Task prompt
Please reproduce the data exactly, excluding any pictures it contains.

Data extract
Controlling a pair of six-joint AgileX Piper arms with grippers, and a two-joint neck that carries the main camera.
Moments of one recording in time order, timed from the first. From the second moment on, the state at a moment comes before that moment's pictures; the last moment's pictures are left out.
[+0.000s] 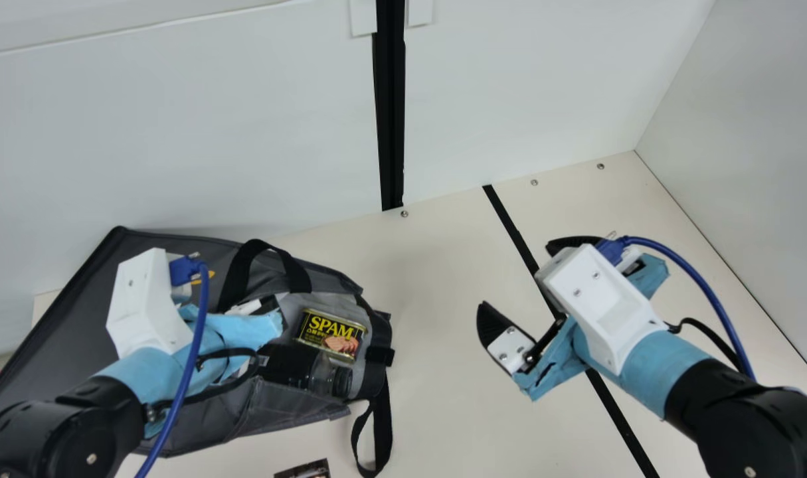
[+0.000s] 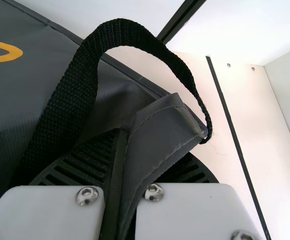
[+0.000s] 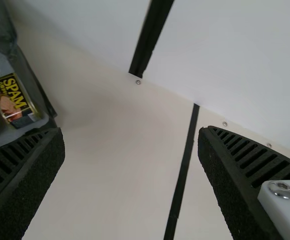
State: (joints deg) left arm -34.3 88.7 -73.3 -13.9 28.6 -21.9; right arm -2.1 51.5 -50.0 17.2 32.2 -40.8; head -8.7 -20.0
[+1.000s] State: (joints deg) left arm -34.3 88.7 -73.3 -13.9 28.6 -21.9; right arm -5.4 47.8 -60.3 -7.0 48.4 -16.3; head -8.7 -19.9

Solution to this exercise
Controlling a pair of six-joint AgileX Piper arms with grippers, and a two-joint neck that carries the main camera.
Moments of one recording in time order, timed from the first. From the second moment on, the state at a moment comes before that moment's pictures; the last moment's pictures are left out.
[+0.000s] 
[+0.000s] 
[+0.000s] 
State: (joints deg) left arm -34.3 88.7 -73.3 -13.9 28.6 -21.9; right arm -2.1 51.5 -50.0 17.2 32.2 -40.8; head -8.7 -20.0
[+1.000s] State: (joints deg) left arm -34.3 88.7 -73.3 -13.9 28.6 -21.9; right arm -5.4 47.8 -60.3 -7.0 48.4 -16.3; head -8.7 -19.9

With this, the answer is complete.